Sayre'ın kitabı, Franklin'e DNA'nın yapısının keşfine önemli bir katkı olarak bilim tarihinde önemli bir yer verdi. Bununla birlikte kitap, Franklin'i hareketin bir simgesi olarak gösteren ve iddiaya göre o sırada cinsiyetçiliğin doğasını yanlış temsil eden güçlü bir feminist bakış açısıyla yazılmıştır .

Sayre, "1951'de ... King's College bir kurum olarak, kadınlara sunduğu karşılama nedeniyle ayırt edilmedi ... Rosalind ... purdah [kadınların inzivaya çekildiği dini ve sosyal bir kurum] ... laboratuvar ekibinde bir kadın bilim insanı daha vardı". Ancak Farooq Hussain, "biyofizik bölümünde yedi kadın vardı... Jean Hanson bir FRS oldu , Strangeways Laboratuvarı Direktörü Dame Honor B. Fell , biyologları denetledi" dedi. Bir başka Franklin biyografisi yazarı Brenda Maddox da aynı fikirde ve  şunları söylüyor : " Randall'ın kadrosunda pek çok kadın vardı... onu... sempatik ve yardımsever buldular."

Sayre ayrıca, "King'deki erkek personel büyük, rahat, oldukça clubby yemek odasında yemek yerken" tüm kademelerden kadın personel "öğle yemeğini öğrenci salonunda veya binadan uzakta" söyledi. Ancak Lynne Osman Elkin, MRC grubunun çoğunun (Franklin dahil) tipik olarak aşağıda tartışılan karma yemek odasında birlikte öğle yemeği yediğini iddia etti . Maddox, Randall'ın "sürüsünü, erkek ve kadınları, sabah kahvesi için ve öğle yemeğinde, neredeyse her gün onlarla birlikte yemek yediği ortak yemek odasında bir araya geldiğini görmekten hoşlandığını" iddia ederek aynı fikirdeydi. Francis Crick ayrıca "meslektaşlarının erkek ve kadın bilim adamlarına aynı şekilde davrandığını" belirtti.

Sayre ayrıca Franklin'in babası Ellis'in kızının yüksek öğrenimine itiraz ettiğini iddia etti.

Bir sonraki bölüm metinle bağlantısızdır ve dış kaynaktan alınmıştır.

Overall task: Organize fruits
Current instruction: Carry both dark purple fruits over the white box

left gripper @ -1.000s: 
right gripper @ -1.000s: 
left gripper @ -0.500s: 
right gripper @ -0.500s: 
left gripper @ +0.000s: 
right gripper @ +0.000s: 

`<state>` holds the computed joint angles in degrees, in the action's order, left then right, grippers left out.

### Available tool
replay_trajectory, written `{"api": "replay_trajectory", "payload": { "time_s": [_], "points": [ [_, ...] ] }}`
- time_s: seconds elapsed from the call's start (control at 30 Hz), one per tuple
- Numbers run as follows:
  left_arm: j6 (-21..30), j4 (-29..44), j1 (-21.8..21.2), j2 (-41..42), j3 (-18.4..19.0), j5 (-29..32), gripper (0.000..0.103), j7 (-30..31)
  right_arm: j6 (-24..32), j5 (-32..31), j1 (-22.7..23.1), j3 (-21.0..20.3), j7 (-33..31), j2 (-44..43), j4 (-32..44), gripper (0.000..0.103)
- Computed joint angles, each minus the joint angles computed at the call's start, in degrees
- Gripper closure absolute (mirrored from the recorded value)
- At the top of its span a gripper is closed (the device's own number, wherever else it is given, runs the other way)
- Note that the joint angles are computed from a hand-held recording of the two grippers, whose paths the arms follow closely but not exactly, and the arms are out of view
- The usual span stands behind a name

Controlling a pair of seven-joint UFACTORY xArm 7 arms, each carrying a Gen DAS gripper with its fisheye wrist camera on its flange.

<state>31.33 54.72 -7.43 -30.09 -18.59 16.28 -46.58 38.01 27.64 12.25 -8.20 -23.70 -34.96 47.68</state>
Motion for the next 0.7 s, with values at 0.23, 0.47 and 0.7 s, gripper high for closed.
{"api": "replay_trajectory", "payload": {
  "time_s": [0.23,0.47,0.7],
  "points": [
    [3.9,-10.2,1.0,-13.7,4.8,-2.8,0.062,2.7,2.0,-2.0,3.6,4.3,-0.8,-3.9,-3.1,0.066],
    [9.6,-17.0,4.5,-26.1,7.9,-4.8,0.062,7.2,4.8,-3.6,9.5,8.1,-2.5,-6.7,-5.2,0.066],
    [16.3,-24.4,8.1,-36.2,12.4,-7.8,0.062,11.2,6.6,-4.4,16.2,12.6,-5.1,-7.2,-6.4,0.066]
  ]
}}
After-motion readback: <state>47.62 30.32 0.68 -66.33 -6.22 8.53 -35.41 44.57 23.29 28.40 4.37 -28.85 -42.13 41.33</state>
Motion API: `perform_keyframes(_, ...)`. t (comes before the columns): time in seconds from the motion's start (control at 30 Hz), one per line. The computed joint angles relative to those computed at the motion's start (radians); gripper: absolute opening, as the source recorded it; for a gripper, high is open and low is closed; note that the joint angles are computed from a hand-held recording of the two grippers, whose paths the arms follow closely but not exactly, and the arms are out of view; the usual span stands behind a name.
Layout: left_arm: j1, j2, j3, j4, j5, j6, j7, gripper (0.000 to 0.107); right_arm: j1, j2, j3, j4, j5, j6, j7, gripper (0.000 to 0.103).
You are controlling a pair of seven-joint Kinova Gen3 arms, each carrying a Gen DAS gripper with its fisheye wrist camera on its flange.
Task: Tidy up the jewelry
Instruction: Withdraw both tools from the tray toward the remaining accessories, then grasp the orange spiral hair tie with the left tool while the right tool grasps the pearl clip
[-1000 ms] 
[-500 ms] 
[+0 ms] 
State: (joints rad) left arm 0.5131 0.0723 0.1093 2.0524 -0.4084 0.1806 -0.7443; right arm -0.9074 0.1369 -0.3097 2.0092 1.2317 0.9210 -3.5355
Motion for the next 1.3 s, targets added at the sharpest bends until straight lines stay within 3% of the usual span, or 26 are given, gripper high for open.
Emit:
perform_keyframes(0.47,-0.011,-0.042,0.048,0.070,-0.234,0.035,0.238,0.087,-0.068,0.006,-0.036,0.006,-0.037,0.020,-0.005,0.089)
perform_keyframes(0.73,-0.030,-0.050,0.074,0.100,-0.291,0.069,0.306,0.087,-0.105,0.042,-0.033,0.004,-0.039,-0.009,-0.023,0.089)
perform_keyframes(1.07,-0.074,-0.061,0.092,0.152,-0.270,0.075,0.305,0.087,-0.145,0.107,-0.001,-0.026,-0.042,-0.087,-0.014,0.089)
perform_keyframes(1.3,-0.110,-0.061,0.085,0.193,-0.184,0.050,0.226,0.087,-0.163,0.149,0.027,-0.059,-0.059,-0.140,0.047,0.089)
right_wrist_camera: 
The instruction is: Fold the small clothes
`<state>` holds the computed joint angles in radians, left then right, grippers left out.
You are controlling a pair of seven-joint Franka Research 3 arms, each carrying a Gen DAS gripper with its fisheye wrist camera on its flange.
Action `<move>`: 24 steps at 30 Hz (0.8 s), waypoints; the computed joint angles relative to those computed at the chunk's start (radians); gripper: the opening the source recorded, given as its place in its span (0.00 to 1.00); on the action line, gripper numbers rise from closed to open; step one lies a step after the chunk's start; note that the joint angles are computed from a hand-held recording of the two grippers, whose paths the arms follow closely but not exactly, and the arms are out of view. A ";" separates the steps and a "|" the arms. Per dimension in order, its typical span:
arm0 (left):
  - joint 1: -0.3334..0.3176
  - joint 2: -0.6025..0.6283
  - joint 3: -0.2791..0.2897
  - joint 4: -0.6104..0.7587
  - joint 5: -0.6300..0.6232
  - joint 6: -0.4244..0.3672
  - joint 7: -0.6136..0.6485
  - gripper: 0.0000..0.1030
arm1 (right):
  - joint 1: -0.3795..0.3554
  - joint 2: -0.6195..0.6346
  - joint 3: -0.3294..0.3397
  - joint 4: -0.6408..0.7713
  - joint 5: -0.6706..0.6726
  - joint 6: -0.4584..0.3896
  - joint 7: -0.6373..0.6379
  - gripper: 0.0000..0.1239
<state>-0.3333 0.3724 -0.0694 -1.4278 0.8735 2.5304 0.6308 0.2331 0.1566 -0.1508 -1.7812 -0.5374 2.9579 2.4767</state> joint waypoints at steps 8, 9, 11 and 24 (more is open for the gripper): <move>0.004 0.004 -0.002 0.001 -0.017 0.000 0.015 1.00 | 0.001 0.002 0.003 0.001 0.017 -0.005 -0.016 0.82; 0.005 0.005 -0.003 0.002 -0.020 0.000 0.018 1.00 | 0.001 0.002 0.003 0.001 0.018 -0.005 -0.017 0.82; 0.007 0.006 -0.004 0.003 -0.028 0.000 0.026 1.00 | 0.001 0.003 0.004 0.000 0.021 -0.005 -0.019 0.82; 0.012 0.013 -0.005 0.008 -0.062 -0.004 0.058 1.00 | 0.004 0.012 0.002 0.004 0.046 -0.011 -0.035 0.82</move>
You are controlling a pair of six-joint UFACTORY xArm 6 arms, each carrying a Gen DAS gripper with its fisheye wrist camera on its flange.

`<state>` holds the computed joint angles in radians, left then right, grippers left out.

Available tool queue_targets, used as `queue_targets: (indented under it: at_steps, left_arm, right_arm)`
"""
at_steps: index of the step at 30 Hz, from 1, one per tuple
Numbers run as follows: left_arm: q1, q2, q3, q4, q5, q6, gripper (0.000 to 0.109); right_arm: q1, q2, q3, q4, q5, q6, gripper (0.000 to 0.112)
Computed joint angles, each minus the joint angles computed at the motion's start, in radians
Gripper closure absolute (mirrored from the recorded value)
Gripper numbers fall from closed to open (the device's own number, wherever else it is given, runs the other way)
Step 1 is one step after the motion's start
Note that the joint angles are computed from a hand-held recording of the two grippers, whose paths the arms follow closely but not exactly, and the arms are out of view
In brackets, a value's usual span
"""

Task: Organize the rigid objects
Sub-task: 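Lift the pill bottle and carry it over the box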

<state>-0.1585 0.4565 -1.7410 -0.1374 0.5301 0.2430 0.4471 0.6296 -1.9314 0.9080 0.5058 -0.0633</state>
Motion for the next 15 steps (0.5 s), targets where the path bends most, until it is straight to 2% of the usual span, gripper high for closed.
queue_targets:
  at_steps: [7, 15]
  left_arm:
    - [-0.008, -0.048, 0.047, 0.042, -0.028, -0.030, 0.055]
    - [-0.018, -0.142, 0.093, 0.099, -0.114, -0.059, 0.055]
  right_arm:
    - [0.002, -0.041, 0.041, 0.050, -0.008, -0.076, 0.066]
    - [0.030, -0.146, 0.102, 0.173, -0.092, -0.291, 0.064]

Bu, Ellis Franklin'in Rosalind'e karşı tutumunda cinsiyetçilik suçlamalarına ve ayrıca onun Newnham Koleji'ne girmesine şiddetle karşı olduğu iddiasına yol açtı. Kız kardeşi Jenifer Glynn, bu hikayelerin efsane olduğunu ve ailesinin Franklin'in tüm kariyerini tamamen desteklediğini iddia etti.

Glynn, Sayre'yi kız kardeşini feminist bir kahraman yapmakla suçladı ve Rosalind Franklin ve DNA'yı "bir tür 'Rosalind Endüstrisi' haline gelen şeyin başlangıcı" olarak nitelendirdi. Franklin'i feminist bir sembol olarak ilan etmenin "onu [Rosalind Franklin] neredeyse Watson'ın açıklamasının onu üzeceği kadar utandıracağını" savundu ve kız kardeşinin "asla feminist olmadığını" iddia etti. Crick ve Franklin'in yakın arkadaşı Aaron Klug , Franklin'in kesinlikle feminist olmadığı konusunda anlaştılar.